• _Action item_:
If pictures appear in the lines below, skip them and copy exactly the lines from the one containing "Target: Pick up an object" through the one containing "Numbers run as", and nothing else.

Top of Data excerpts

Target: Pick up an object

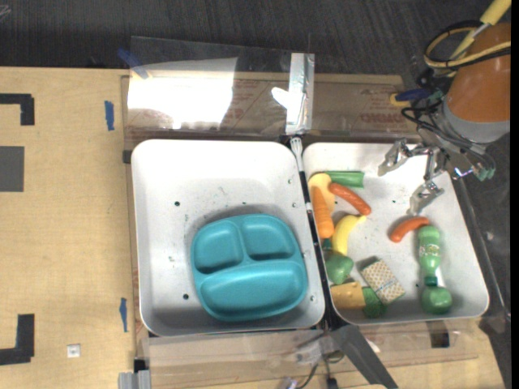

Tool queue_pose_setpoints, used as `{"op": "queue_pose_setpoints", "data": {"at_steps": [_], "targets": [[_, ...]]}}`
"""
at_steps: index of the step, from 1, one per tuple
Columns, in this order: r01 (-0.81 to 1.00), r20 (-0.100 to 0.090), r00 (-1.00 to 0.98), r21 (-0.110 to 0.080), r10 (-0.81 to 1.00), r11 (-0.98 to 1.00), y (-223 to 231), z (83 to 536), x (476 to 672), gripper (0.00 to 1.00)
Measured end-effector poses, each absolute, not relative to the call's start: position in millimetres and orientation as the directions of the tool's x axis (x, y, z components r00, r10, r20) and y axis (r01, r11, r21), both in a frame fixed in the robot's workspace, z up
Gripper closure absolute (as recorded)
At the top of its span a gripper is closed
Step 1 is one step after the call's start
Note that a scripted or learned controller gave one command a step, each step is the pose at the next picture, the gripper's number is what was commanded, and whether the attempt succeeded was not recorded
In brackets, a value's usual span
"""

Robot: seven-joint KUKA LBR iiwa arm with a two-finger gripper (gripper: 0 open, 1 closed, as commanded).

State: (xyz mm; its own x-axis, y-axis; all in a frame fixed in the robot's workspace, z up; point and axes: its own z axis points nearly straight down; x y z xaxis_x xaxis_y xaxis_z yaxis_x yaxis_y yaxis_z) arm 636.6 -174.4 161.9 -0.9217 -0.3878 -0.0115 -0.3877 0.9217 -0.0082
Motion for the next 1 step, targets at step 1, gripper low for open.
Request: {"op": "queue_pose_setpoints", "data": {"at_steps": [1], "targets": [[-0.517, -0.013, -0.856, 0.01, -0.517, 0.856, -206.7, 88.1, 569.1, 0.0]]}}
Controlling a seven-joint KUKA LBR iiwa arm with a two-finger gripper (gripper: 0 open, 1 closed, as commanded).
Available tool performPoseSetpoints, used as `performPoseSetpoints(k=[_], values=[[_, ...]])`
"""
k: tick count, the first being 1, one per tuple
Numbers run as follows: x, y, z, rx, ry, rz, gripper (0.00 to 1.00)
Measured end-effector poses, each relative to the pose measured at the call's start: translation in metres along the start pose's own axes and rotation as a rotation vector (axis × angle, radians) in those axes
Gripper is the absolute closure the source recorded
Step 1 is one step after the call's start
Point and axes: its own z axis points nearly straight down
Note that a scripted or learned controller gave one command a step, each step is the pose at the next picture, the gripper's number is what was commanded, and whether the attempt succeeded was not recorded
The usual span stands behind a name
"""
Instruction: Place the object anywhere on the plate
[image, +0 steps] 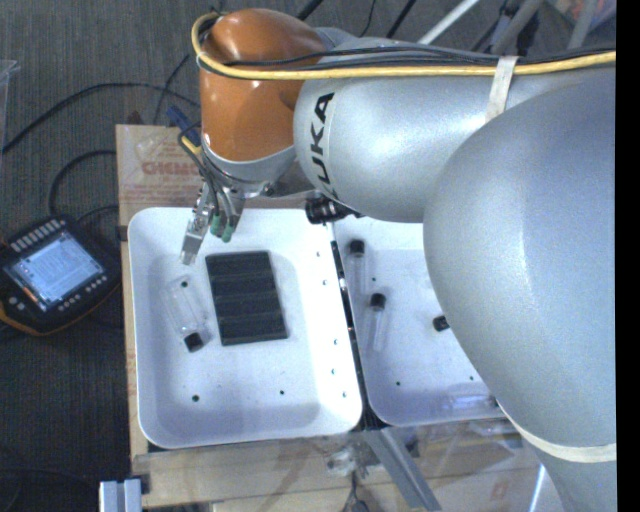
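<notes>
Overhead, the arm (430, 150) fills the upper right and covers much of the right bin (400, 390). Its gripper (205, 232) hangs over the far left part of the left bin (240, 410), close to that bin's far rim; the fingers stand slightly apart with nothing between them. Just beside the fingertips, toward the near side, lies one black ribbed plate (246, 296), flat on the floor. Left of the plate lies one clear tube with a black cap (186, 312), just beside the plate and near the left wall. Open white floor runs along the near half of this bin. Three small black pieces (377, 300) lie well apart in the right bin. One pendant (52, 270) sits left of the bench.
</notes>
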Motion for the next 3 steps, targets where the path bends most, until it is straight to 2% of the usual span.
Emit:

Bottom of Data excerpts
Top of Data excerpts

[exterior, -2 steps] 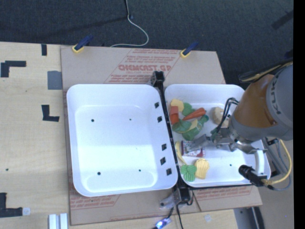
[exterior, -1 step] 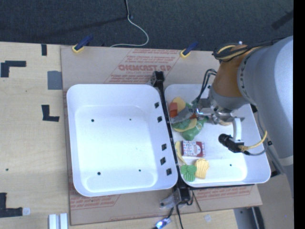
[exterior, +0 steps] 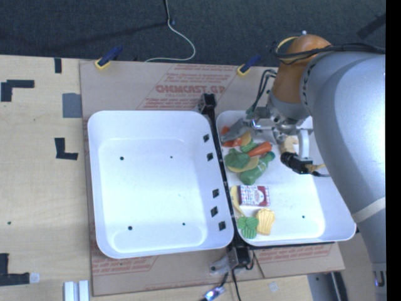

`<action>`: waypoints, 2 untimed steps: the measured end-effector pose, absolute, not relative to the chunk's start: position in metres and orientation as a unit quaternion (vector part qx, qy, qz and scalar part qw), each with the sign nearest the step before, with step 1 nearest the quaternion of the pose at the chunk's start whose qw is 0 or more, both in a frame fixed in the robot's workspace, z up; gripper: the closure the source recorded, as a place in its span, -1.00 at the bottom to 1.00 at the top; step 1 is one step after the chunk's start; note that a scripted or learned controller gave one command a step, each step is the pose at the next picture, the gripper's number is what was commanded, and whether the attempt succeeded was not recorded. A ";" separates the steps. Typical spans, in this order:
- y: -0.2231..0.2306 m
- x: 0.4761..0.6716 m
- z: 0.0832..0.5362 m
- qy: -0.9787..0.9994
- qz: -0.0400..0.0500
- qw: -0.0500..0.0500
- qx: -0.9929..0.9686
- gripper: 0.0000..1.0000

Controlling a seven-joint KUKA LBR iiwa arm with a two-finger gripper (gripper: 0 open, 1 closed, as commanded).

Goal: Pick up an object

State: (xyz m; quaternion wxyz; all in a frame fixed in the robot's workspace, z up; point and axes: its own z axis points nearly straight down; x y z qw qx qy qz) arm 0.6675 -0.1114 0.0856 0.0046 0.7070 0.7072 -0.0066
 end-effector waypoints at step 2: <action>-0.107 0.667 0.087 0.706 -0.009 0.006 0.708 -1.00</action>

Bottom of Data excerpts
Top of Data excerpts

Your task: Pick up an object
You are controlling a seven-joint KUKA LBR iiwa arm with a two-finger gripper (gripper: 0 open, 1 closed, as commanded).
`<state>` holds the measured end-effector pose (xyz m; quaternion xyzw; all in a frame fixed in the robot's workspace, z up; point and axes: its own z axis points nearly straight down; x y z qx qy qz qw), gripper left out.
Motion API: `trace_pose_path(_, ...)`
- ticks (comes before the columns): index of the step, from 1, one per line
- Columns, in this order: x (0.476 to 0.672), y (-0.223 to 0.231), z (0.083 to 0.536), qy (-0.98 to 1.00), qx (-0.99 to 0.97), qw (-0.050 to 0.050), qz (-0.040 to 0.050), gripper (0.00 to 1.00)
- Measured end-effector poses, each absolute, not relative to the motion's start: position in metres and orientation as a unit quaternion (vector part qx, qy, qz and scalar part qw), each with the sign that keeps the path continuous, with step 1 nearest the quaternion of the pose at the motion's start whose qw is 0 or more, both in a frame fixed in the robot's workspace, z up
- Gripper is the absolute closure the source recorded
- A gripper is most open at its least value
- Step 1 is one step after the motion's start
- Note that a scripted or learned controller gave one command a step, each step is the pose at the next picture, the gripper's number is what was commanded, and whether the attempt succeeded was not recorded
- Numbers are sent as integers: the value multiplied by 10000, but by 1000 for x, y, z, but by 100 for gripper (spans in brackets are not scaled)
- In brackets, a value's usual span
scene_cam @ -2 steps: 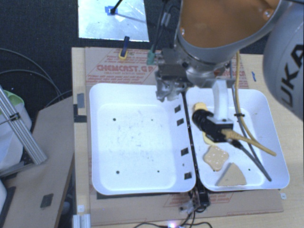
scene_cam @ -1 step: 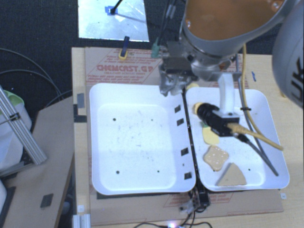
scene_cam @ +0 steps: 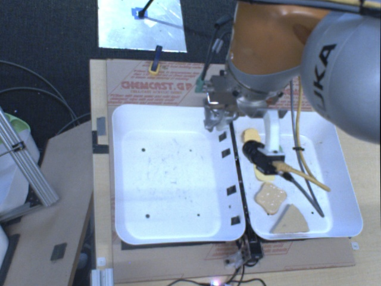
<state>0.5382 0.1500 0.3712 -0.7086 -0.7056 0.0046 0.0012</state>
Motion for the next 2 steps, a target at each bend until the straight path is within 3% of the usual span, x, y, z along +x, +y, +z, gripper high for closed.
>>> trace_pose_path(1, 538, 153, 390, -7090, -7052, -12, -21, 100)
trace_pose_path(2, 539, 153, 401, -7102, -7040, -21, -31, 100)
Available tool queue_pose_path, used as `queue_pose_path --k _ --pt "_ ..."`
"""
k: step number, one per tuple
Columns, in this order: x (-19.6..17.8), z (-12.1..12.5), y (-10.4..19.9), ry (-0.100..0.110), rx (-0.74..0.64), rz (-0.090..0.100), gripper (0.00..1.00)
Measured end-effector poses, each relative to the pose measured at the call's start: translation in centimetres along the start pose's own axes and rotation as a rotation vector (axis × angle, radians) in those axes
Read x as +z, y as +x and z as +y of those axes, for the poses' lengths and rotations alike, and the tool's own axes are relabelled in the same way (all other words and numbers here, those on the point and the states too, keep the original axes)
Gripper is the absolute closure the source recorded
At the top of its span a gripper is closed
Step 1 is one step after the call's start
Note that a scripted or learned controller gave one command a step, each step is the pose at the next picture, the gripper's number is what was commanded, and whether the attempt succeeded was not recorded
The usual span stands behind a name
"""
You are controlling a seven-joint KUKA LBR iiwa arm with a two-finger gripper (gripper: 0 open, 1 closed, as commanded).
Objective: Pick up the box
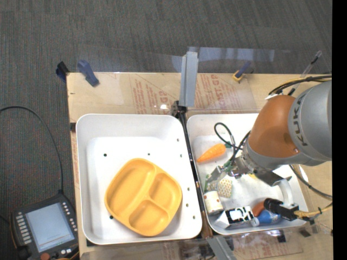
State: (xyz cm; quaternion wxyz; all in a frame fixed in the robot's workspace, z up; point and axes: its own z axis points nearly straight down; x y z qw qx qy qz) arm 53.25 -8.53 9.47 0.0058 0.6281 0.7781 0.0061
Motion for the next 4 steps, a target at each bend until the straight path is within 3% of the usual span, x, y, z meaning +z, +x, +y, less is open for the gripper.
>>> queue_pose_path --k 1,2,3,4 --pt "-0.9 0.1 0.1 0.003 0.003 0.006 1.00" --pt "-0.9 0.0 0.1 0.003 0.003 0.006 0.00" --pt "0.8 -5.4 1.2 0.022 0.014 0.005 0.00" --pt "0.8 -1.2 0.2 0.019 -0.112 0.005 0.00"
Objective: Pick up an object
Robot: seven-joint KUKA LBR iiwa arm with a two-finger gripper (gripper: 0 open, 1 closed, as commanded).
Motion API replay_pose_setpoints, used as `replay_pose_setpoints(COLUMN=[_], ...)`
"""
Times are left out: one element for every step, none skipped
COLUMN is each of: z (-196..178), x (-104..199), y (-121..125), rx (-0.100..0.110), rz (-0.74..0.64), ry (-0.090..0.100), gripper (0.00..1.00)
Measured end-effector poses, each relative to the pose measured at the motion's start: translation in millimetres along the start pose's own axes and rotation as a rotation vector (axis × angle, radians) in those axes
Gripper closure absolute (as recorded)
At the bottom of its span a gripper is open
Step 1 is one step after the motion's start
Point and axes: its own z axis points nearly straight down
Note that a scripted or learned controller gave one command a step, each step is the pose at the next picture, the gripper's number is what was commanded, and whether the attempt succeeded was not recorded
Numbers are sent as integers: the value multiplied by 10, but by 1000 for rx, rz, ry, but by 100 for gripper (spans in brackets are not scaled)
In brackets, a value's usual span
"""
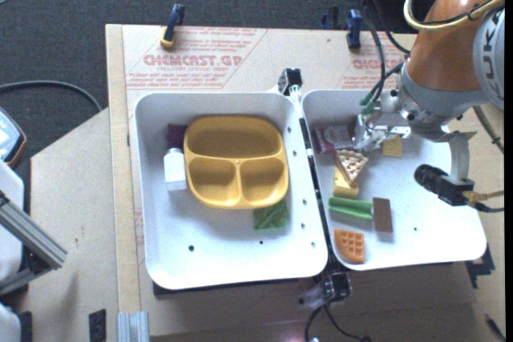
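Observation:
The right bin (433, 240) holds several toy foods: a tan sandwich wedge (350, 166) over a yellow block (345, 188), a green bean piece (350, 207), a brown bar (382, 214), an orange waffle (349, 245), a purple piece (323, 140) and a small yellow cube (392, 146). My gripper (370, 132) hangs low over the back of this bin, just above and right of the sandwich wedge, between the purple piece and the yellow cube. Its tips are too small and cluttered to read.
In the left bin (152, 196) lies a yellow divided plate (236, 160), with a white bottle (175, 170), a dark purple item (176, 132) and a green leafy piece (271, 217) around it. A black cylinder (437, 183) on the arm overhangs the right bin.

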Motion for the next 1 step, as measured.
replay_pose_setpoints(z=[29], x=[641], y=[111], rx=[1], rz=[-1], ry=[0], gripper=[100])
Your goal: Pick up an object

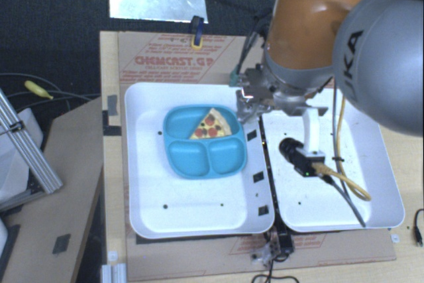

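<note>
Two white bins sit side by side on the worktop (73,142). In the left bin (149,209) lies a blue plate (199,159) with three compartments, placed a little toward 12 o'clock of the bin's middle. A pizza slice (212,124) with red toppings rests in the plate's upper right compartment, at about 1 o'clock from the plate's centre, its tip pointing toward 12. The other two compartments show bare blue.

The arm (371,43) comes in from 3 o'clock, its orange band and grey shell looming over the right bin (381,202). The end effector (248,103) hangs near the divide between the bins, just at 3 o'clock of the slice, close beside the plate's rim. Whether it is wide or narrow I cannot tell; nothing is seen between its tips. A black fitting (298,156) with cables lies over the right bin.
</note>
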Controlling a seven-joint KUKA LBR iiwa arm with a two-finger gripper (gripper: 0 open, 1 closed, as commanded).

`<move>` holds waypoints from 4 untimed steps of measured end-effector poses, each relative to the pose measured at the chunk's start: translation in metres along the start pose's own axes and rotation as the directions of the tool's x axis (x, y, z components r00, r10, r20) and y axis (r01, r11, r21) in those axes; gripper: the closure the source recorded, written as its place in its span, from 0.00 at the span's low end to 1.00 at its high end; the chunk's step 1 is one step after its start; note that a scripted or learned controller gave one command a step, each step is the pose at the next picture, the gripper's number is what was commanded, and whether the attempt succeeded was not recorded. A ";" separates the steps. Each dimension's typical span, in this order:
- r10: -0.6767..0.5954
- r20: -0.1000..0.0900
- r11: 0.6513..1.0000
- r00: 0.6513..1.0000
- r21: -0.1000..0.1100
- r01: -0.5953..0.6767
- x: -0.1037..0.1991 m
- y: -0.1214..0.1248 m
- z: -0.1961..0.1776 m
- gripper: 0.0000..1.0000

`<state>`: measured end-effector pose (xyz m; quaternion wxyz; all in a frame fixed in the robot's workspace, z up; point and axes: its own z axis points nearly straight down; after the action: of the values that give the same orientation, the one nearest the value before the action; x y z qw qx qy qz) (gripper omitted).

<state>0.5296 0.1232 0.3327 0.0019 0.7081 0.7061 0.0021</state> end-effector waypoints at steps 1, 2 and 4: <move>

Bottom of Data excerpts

• _Answer section_:
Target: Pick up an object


Tool queue_pose_setpoints, used as `{"op": "queue_pose_setpoints", "data": {"at_steps": [_], "targets": [[_, ...]]}}`
"""
at_steps: index of the step, from 1, one per tuple
Columns, in this order: r01 (-0.81 to 1.00), r20 (-0.100 to 0.090), r00 (-1.00 to 0.98), r21 (-0.110 to 0.080), r10 (-0.81 to 1.00), r11 (-0.98 to 1.00), y (-223 to 231), z (83 to 536), x (476 to 672), gripper (0.00 to 1.00)
Measured end-effector poses, each absolute, not relative to the call's start: position in millimetres and orientation as the directions of the tool's x axis (x, y, z components r00, r10, r20) and y axis (r01, r11, r21), both in a frame fixed in the robot's workspace, z up
Gripper closure absolute (as recorded)
At the top of its span a gripper is closed
Step 1 is one step after the call's start
Note that a scripted or learned controller gave one command a step, each step is the pose at the next picture, the gripper's number is what was commanded, and whether the attempt succeeded was not recorded
In brackets, a value's usual span
"""

Robot: seven-joint KUKA LBR iiwa arm with a two-finger gripper (gripper: 0 open, 1 closed, as commanded).

State: (xyz mm; its own x-axis, y-axis; all in a frame fixed in the robot's workspace, z up; point and axes: its own z axis points nearly straight down; x y z xaxis_x xaxis_y xaxis_z yaxis_x yaxis_y yaxis_z) arm 636.6 -174.4 161.9 -0.9217 -0.3878 -0.0115 -0.3877 0.9217 -0.0082
Motion for the next 1 step, targets at step 1, gripper low for open.
Request: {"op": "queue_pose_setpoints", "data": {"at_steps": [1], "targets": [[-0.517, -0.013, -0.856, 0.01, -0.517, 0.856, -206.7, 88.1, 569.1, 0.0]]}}
Controlling a seven-joint KUKA LBR iiwa arm with a two-finger gripper (gripper: 0 open, 1 closed, as commanded).
Available tool performPoseSetpoints, used as `performPoseSetpoints(k=[_], values=[[_, ...]])`
"""
k: tick count, the first being 1, one per tuple
Numbers run as follows: x, y, z, rx, ry, rz, gripper (0.00 to 1.00)

The reply is now complete.